Le métropolite Serge (Stragorodsky) et le rénovationnisme des phanariotes

Le patriarche Constantin resta sur le trône pendant 43 jours seulement et fut exilé en Grèce par le gouvernement turc du pays et il démissionna du Patriarcat quelques mois plus tard. A sa place, fut élu le métropolite de Nicée Basile [Franc-maçon de la Loge Proodos/ Progrès], poursuivit la ligne de rapprochement avec les Rénovationnistes.

Le Synode de l'"Eglise vivante" répondit à cette élection par un message dans lequel il demanda au nouveau patriarche de "prendre paternellement soin de notre chagrin d'Eglise et de se déplacer pour sauver la fille malade - l'Eglise russe", et l'invita à prendre part au "Concile" rénovationniste.

Le patriarche Basile répondit : "Nous sommes présents in absentia avec vous et, dans la mesure du possible, nous contribuerons à l'élimination rapide et complète de la triste division qui, nuisible à votre Église orthodoxe, remplit aussi la Grande Mère l'Église de la plus profonde douleur. Cette lettre, ainsi que d'autres documents, permettait aux rénovationnistes schismatiques de prétendre qu'ils "étaient en communion avec le centre originel de l'Orthodoxie orientale" et de rejeter tous les corps d'autorité ecclésiastique canoniques.

Les schismatiques ne cessaient de souligner qu'ils étaient reconnus par les patriarches orientaux, ce qui signifiait qu'il ne pouvait y avoir aucun doute sur leur légitimité.
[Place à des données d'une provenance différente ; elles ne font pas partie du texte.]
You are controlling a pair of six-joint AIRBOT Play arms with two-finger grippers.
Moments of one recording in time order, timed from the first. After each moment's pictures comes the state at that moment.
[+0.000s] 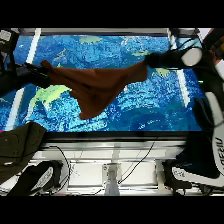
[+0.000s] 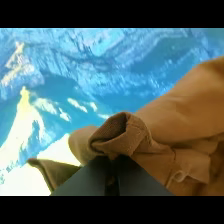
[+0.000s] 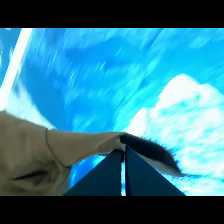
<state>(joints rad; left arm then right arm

En réponse à une lettre d'un évêque rénovationniste qui eut recours à de tels arguments, le métropolite Serge (Stragorodsky) a écrit : "Une indication que certains Patriarches, par exemple de Constantinople et, plus récemment, de Jérusalem, ont échangé des messages avec le Synode [rénovationniste], nous convainc peu. Nous savons que seuls sont dans l'unité de l'Église ceux qui sont en communion avec leur évêque et patriarche légitimes, que celui qui est excommunié par son Patriarche ne peut être accepté en communion avec les autres (Canon 1, Concile de Sainte Sophie ). Et celui qui entre en communion avec un excommunié doit être excommunié (Canons apostoliques 10, 12)".
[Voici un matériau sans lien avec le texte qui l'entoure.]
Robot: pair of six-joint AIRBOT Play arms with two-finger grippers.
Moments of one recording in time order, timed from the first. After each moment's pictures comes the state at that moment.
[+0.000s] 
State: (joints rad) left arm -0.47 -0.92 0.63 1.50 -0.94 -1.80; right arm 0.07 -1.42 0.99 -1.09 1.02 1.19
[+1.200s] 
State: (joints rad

Donc, si les Patriarches de Constantinople et de Jérusalem sont entrés en communion avec les Rénovationnistes, tant pis pour les Patriarches. Tous, patriarches et laïcs, sont égaux devant la loi de Dieu. Ainsi, lorsqu'au XVe siècle, le patriarche de Constantinople s'est effondré en union avec Rome, l'Eglise russe a refusé de le suivre et les prêtres vivant en Russie ne sont pas devenus orthodoxes. Ainsi, la communion du patriarche de Constantinople avec les Rénovationnistes ne peut que faire du Patriarche un Rénovateur plutôt que de rendre un Rénovateur orthodoxe."

D'accord, si dans cette citation au lieu du terme "rénovationniste" vous écrivez "les membres de "l'église orthodoxe ukrainienne schismatique" et remplacez le patriarche de Jérusalem par le patriarche d'Alexandrie, les paroles du métropolite Serge semblent être écrites aujourd'hui.
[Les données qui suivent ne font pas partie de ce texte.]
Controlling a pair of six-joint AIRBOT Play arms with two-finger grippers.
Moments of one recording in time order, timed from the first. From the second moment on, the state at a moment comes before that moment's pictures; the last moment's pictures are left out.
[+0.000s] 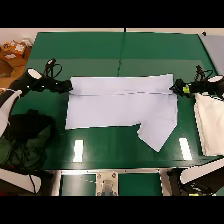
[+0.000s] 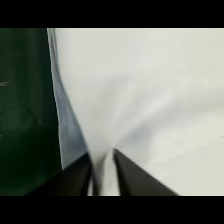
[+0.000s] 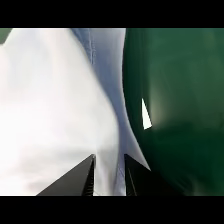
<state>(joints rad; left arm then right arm) 0.04 -1.68 1.27 0.90 -0.81 -1.17 -0.42 -1.77 1.35 -0.87 0.93 1.27</state>
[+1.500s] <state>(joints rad) -0.22 -0.91 0.42 1.07 -0.72 -1.85 -0.60 -0.97 0.44 -1.16 1.17 1.62</state>
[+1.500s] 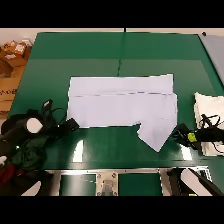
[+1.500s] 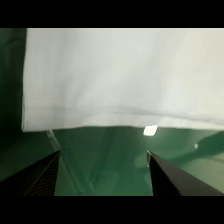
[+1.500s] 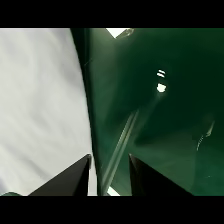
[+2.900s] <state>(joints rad) -0.12 -1.03 0.56 1.13 -0.89 -1.74 -0.60 -0.86 0.41 -1.11 1.20 1.55</state>
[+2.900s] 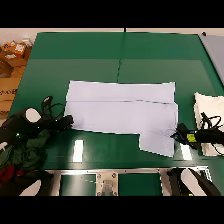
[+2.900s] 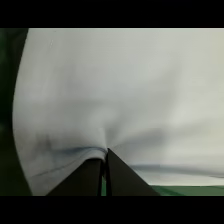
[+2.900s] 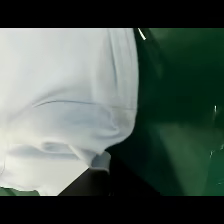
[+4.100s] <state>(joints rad) -0.12 -1.58 1.28 1.16 -0.86 -1.59 -0.47 -1.44 0.99 -0.57 0.98 1.31</state>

Comme nous le voyons, une fois de plus, l'aphorisme selon lequel l'histoire se répète toujours deux fois s'avère juste. D'une part, c'est mauvais, car cela signifie que les figurants de la présente histoire n'ont pas tiré les bonnes conclusions de ce qui eut lieu auparavant. Mais, d'autre part, en se répétant, l'histoire nous montre les mécanismes qui peuvent aider à surmonter les problèmes actuels.

Et surtout, en voyant comment la structure des schismatiques est activement et énergiquement promue aujourd'hui, nous ne devrions pas céder à l'anxiété et, peut-être même, au désespoir. L'Église du Christ dans son histoire a passé à plusieurs reprises l'épreuve des hérésies et des schismes, mais chaque fois elle nous a fait rappeler les paroles du Christ : "J'édifierai mon Église, et les portes de l'enfer ne prévaudront pas contre elle " (Matthieu 16, 18).

C'est pourquoi notre attitude envers les schismatiques de "l'église orthodoxe ukrainienne schismatique"  devrait être basée sur les mêmes principes que l'attitude de l'Eglise russe envers les rénovationnistes des années 1920. Ces principes, l'Évangile, la Tradition de l'Église et ses canons, sont valables aujourd'hui.